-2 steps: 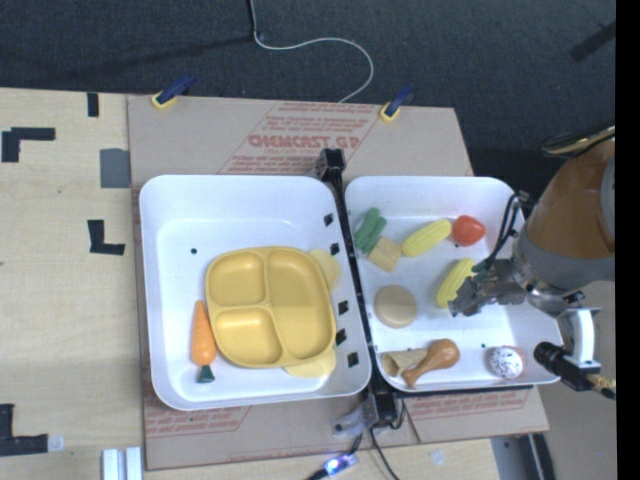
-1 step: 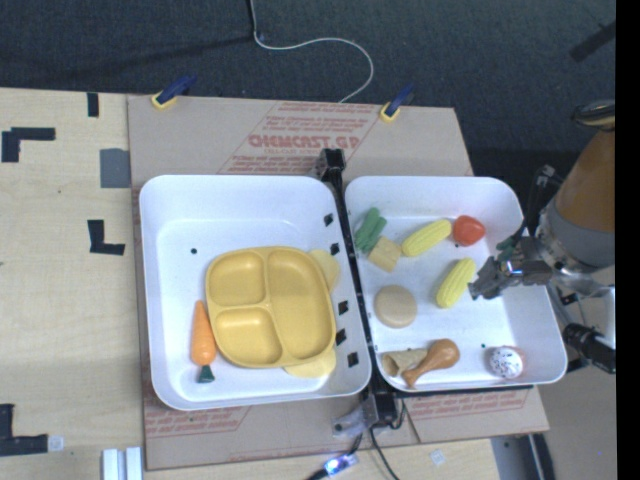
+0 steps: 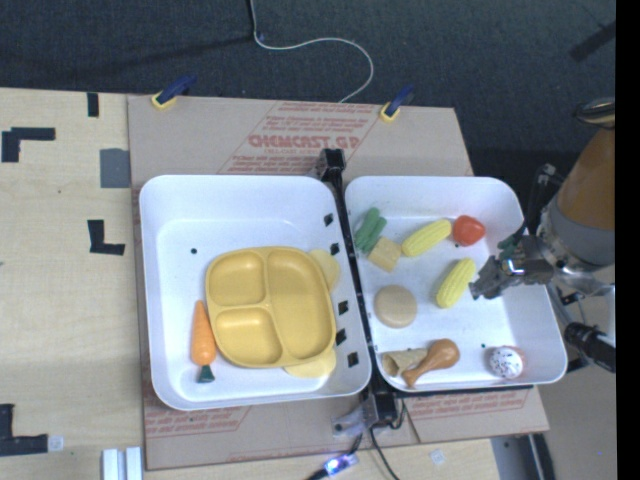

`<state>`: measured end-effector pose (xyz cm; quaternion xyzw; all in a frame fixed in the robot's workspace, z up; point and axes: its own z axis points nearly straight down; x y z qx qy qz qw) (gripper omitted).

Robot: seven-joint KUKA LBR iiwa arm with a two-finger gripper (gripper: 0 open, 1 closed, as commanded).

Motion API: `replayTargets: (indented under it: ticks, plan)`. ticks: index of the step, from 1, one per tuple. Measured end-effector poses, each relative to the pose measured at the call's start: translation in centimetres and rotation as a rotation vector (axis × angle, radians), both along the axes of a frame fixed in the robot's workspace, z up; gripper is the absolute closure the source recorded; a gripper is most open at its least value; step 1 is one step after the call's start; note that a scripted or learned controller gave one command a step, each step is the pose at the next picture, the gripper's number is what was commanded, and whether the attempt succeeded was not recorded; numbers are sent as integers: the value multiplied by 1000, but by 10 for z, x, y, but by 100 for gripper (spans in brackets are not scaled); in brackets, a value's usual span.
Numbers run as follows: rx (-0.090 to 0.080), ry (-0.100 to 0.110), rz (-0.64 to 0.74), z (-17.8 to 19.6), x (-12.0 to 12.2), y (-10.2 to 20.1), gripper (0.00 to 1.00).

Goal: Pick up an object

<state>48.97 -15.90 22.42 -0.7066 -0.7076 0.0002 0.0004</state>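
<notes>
You are looking at the tool [image 3: 492,280] hovering beside the small yellow plastic corn cob [image 3: 456,282]; its opening I cannot tell. Light, stiff, slick: grip across its middle.

Beneath the 2 white bins [image 3: 160,298], a cardboard sheet [image 3: 300,138] held by 2 clips [image 3: 173,90] on the tabletop [image 3: 50,268]; white cable [image 3: 320,43] looping behind.
</notes>
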Motion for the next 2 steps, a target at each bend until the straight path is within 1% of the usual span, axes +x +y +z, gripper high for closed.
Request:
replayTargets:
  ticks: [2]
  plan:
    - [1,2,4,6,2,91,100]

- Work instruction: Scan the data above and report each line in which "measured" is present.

- Answer to the exercise:
`<state>`: measured end-effector pose (xyz cm; quaternion xyzw; all in a frame fixed in the robot's workspace, z up; point and axes: its own z axis points nearly straight down; x y z qx qy qz qw) (gripper omitted).
Motion API: `replayTargets: (indented under it: ticks, plan)`. ticks: index of the step, from 1, one per tuple. Measured end-effector poses, each relative to the pose measured at the call's start: translation in centimetres and rotation as a rotation vector (axis × angle, radians), both along the axes of a frame fixed in the robot's workspace, z up; gripper is the absolute closure the source recorded; a gripper is most open at its least value; step 1 is one step after the call's start; note that a scripted or learned controller gave one command a step, each step is the pose at the next picture, the gripper's number is what was commanded, and whether the attempt succeeded was not recorded; numbers are sent as integers: the value multiplied by 1000, but by 10 for z, x, y, but by 100 for gripper (spans in brackets are not scaled); in brackets, a value's usual span.

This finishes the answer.